TASK DIRECTIONS ::
Pictures are to be skipped. Retype exactly the lines from the top of the material through the one with "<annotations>", and only those.

DATA BELOW ::
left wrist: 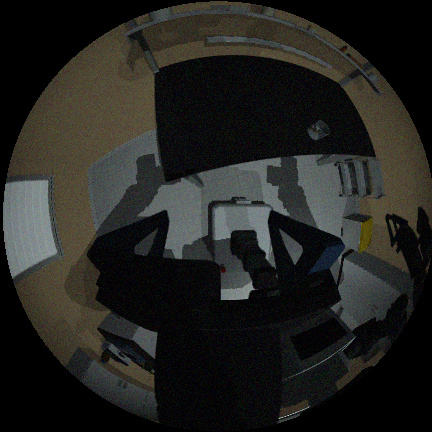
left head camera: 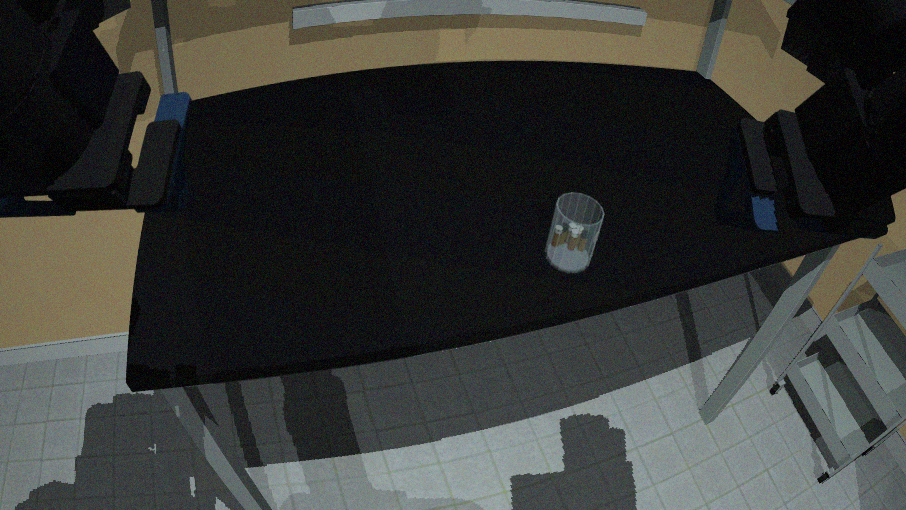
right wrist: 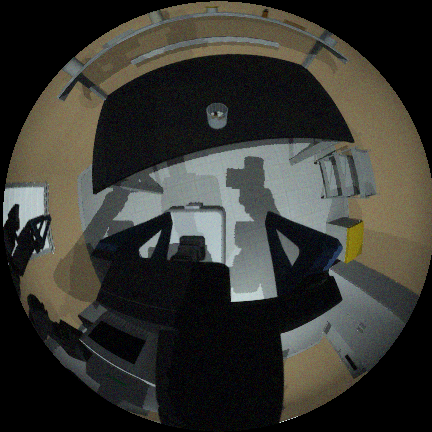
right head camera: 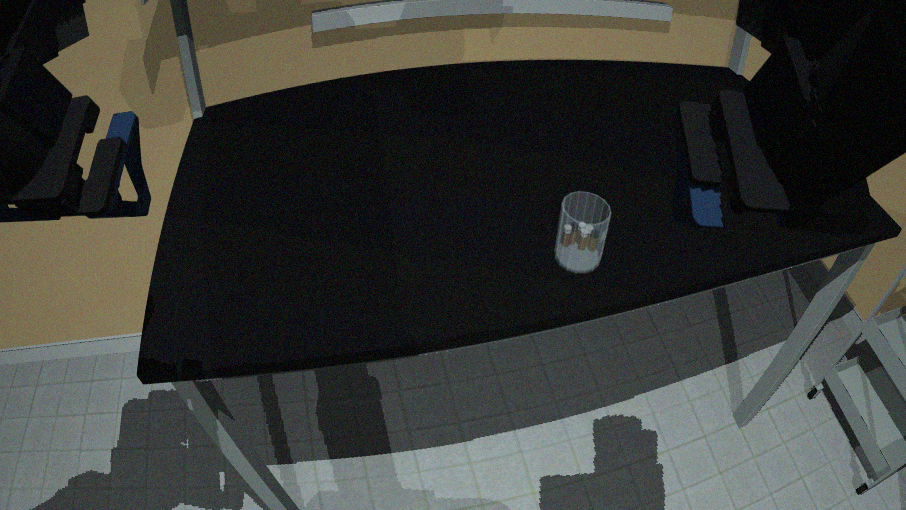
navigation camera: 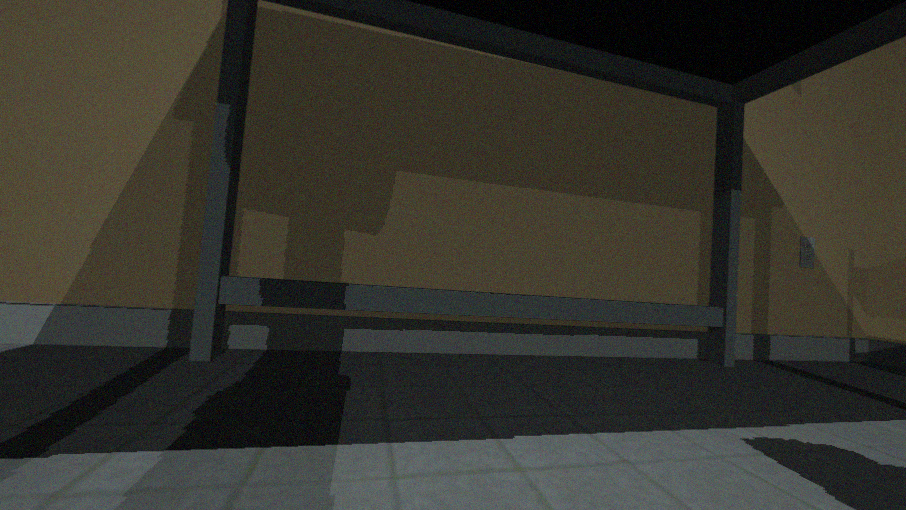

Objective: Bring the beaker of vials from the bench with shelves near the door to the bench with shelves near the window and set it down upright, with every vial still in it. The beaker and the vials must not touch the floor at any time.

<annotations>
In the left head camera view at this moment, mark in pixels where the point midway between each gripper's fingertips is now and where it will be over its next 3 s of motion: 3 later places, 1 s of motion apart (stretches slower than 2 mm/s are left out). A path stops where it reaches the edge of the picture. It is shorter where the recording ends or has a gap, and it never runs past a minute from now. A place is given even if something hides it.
My left gripper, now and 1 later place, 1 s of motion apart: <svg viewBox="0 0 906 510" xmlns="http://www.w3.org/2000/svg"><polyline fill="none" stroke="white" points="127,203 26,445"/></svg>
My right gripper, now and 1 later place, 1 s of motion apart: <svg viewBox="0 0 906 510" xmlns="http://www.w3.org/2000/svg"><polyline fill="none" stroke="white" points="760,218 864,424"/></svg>
</annotations>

OUTPUT ::
left wrist: 
left head camera: 
right wrist: 
right head camera: 
navigation camera: 

Objective: Bring the beaker of vials from the bench with shelves near the door to the bench with shelves near the window and set it down upright, with every vial still in it. The beaker and the vials must not touch the floor at any time.

<annotations>

The given output is complete.